По пути из подвала Грегориус спросил девушку, где находится та улица, которая была указана в сообщении о смерти, данном семьей. Он видел, как ей хочется пойти с ним, и был несказанно рад, когда ее загрузили работой — видимо, в редакции она все-таки была при деле.
— То, что вы принимаете историю этой семьи так… так близко к сердцу, — вдруг сказала она, когда они уже пожали руки на прощание, — это… это…
— Необычно, хотели вы сказать? Да, согласен. Необычно, очень необычно. Даже для меня самого.

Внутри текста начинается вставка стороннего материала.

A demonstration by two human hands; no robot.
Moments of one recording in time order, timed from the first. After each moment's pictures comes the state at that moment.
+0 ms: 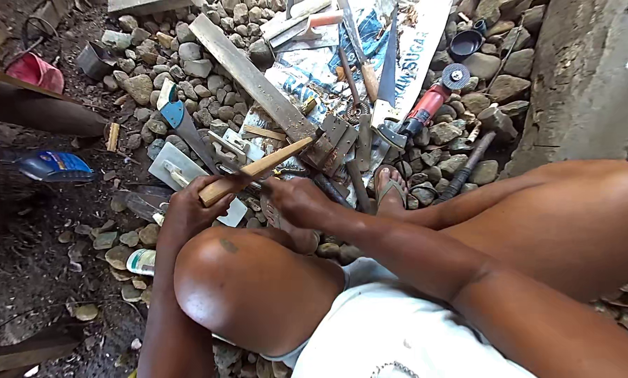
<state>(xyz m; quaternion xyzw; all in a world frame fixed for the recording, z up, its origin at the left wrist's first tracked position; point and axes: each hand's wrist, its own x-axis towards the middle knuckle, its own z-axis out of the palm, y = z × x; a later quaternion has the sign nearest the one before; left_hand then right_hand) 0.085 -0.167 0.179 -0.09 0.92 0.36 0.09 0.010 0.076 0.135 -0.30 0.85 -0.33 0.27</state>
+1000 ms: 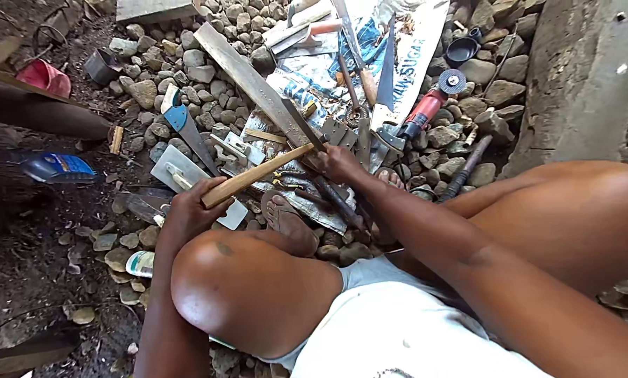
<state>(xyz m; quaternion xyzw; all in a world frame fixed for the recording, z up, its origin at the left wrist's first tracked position) 0.087 -0.177 0.172 -0.01 0.94 0.34 0.07 -0.079 0.140 0.050 -0.11 0.89 -0.30 0.33</state>
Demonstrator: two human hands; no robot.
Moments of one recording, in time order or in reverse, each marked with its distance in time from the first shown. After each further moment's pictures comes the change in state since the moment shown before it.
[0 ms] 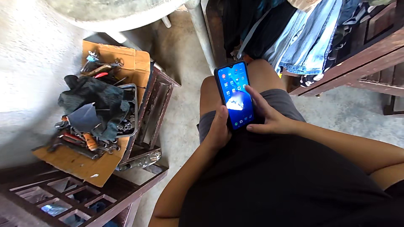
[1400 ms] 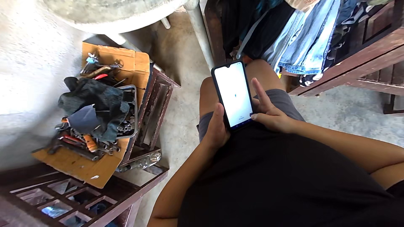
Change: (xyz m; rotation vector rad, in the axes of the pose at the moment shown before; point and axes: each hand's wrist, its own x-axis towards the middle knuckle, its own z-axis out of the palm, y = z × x) left_hand 0.002 0.006 0.003 -0.069 0.046 -0.023; right_hand 0.001 -0.005 0.001 0.180 0.076 0.110
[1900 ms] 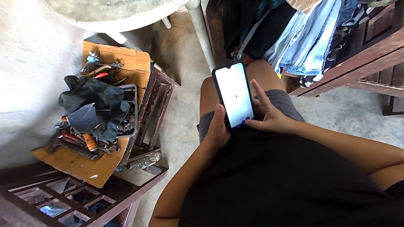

16Это был, конечно, не дворец, но особняк богатого семейства, которое могло в нем размещаться как угодно: комнатой больше, комнатой меньше — роли не играло; одних ванных комнат должно быть две-три. Значит, здесь жил согнутый болезнью судья, по этим апартаментам ходил он, опираясь на свою палку с серебряным набалдашником, претерпевая не отпускающую боль; со стойким убеждением, что человек не должен принимать себя слишком всерьез. Может быть, его кабинет располагался в той угловой башне, где арочные окна разделены полуколоннами? Балконов на живописном фасаде было столько, что, казалось, их невозможно пересчитать, и каждый украшала искусно выполненная кованая решетка. На каждого из пятерых членов семьи, подумал Грегориус, приходилось не меньше двух балконов, и ему вспомнились тесные помещения со стенами, пропускавшими любой звук, в квартире, которую могли себе позволить музейный смотритель и уборщица и в которой их близорукий сын, сидя за простым деревянным столом над запутанными глагольными формами греческого языка, старался не обращать внимания на какофонию звуков, несшихся из репродуктора соседей. Крошечный балкончик, слишком узкий даже для зонтика от солнца, летом раскалялся, как горячая сковорода, да он все равно не стал бы на него выходить из-за кухонного чада, тянувшегося из окон. На фоне его воспоминаний, дом судьи казался просторным тенистым раем, исполненным молчаливого покоя. Повсюду во дворе раскидистые хвойные деревья с узловатыми стволами и густыми кронами, формой напоминавшими небольшие пагоды, дающие благостную тень.